Einordnung der militärischen Lage

Einzuordnen ist das Geschehen als eine bewusste Verschärfung der militärischen Taktik durch Russland. Den Berichten zufolge ist die Zerstörung des Hochhauses kein isolierter Vorfall, sondern ein Symptom für die großflächige Anwendung von Gleitbomben, die aufgrund ihrer hohen Sprengkraft und ihrer Flugbahn nur schwer abzuwehren sind. Die Ankündigung Lawrows, härtere Methoden einzusetzen, lässt darauf schließen, dass die russische Militärführung ihre Luftkapazitäten noch stärker auf die Zerstörung der ukrainischen Infrastruktur konzentrieren will. Analysten werten dies als Versuch, den Druck auf die ukrainische Regierung und die Bevölkerung so weit zu erhöhen, dass die Unterstützung des Krieges im Inland sowie die Aufrechterhaltung der Verteidigungslinien erschwert werden. Die Situation in Donezk verdeutlicht zudem, wie sehr die Grenze zwischen militärischen Zielen und zivilem Wohnraum in diesem Konflikt zunehmend verschwimmt, was zu einer stetig wachsenden Zahl an zivilen Opfern führt.

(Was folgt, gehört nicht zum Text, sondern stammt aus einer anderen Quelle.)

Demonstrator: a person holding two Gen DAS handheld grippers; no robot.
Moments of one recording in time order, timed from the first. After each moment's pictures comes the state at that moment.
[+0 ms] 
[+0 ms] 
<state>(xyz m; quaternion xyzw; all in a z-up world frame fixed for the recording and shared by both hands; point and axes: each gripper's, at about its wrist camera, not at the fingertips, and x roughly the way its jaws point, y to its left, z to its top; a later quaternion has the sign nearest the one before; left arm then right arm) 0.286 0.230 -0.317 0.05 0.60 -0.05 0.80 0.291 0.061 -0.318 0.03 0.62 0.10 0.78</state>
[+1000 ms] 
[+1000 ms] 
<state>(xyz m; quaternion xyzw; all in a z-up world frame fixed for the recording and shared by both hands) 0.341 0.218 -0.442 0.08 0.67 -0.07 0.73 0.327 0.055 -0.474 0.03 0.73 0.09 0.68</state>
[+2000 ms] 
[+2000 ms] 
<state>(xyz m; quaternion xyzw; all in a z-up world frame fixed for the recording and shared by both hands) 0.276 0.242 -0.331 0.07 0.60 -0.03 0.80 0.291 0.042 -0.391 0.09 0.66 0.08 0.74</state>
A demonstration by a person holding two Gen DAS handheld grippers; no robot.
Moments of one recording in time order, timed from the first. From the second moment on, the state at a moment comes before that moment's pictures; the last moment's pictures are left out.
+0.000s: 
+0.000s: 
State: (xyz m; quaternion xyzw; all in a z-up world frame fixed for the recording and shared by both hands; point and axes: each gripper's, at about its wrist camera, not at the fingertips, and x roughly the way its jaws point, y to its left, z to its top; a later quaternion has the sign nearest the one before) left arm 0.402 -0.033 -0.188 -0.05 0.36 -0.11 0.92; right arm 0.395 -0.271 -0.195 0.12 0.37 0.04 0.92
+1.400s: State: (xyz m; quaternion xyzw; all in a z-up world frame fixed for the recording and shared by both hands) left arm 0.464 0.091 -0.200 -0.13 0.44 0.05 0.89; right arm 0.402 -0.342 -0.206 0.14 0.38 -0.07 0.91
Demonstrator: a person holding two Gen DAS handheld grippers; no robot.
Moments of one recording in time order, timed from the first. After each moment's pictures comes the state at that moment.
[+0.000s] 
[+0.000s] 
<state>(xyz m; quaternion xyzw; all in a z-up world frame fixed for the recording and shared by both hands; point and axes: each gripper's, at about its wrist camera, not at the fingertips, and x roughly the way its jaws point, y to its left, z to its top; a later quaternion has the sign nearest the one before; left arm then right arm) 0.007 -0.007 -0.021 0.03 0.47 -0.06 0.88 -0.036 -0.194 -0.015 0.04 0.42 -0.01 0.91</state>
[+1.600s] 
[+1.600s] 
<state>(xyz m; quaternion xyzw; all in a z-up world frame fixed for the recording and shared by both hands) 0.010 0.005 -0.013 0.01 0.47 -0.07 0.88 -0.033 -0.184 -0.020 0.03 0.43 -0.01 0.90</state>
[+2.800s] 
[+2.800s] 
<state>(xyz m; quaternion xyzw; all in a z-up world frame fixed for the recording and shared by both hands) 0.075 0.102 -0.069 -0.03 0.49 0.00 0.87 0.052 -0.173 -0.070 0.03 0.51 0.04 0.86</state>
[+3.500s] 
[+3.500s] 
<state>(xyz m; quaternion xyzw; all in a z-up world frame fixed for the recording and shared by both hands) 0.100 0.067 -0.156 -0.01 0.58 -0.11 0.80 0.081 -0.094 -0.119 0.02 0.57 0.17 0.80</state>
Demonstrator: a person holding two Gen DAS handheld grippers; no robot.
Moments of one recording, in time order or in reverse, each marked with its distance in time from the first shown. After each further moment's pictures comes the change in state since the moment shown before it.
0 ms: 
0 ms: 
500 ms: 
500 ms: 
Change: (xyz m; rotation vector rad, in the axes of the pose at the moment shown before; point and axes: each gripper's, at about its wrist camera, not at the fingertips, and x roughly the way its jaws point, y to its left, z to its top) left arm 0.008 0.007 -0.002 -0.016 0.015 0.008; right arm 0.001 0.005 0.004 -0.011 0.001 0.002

Offene Fragen und weitere Entwicklungen

Trotz der vorliegenden Informationen bleiben zahlreiche Fragen unbeantwortet. So ist unklar, wie viele Bewohner sich zum Zeitpunkt des Einschlags tatsächlich in dem Gebäude befanden und wie hoch die Dunkelziffer der Vermissten ist. Auch die genauen technischen Spezifikationen der eingesetzten Gleitbomben und deren Herkunft aus den russischen Beständen werden nicht weiter detailliert. Zudem fehlen Informationen darüber, welche spezifischen Gegenmaßnahmen die Ukraine plant, um sich gegen diese Art von Luftangriffen in Zukunft besser zu schützen. Wie es weitergeht, ist derzeit ungewiss, da keine konkreten Termine für diplomatische Gespräche oder eine Deeskalation genannt wurden. Die Ankündigung Lawrows lässt jedoch befürchten, dass die Frequenz und die Härte der Angriffe in den kommenden Tagen und Wochen eher zunehmen werden, was die humanitäre Lage in den betroffenen Regionen weiter verschlechtern dürfte. Eine offizielle Reaktion der westlichen Verbündeten auf diese spezifische Eskalation steht ebenfalls noch aus.